Design Observational cohort study.
Setting Outpatient clinics of a large academic hospital, 2009-14.
Participants 35 488 patients who neither received a diagnosis for infections nor were prescribed antibiotics, in whom temperature was expected to be within normal limits.
Main outcome measures Baseline temperatures at individual level, estimated using random effects regression and controlling for ambient conditions at the time of measurement, body site, and time factors. Baseline temperatures were correlated with demographics, medical comorbidities, vital signs, and subsequent one year mortality.
Results In a diverse cohort of 35 488 patients (mean age 52.9 years, 64% women, 41% non-white race) with 243 506 temperature measurements, mean temperature was 36.6°C (95% range 35.7-37.3°C, 99% range 35.3-37.7°C). Several demographic factors were linked to individual level temperature, with older people the coolest (–0.021°C for every decade, P<0.001) and African-American women the hottest (versus white men: 0.052°C, P<0.001). Several comorbidities were linked to lower temperature (eg, hypothyroidism: –0.013°C, P=0.01) or higher temperature (eg, cancer: 0.020, P<0.001), as were physiological measurements (eg, body mass index: 0.002 per m/kg2, P<0.001). Overall, measured factors collectively explained only 8.2% of individual temperature variation. Despite this, unexplained temperature variation was a significant predictor of subsequent mortality: controlling for all measured factors, an increase of 0.149°C (1 SD of individual temperature in the data) was linked to 8.4% higher one year mortality (P=0.014).

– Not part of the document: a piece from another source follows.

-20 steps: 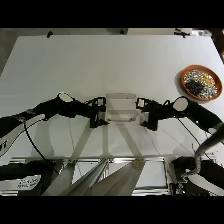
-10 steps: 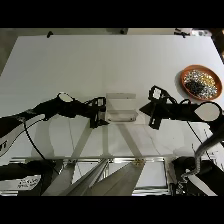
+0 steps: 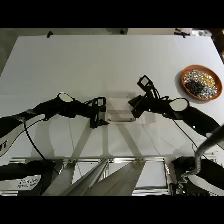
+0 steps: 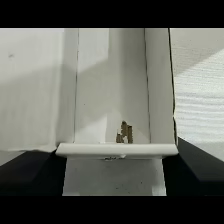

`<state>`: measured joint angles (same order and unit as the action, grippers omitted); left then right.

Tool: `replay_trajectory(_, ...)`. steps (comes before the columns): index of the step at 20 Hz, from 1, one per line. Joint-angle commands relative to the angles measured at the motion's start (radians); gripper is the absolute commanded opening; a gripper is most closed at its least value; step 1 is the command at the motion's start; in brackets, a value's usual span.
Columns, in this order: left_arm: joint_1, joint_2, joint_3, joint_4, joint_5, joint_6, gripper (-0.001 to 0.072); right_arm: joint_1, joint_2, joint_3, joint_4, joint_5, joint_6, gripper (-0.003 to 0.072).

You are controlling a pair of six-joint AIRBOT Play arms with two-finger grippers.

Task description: Fold the box and place the chain.

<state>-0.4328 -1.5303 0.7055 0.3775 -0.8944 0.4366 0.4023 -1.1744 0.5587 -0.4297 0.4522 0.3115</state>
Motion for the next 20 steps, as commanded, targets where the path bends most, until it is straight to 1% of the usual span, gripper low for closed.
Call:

Conclusions Individuals’ baseline temperatures showed meaningful variation that was not due solely to measurement error or environmental factors. Baseline temperatures correlated with demographics, comorbid conditions, and physiology, but these factors explained only a small part of individual temperature variation. Unexplained variation in baseline temperature, however, strongly predicted mortality.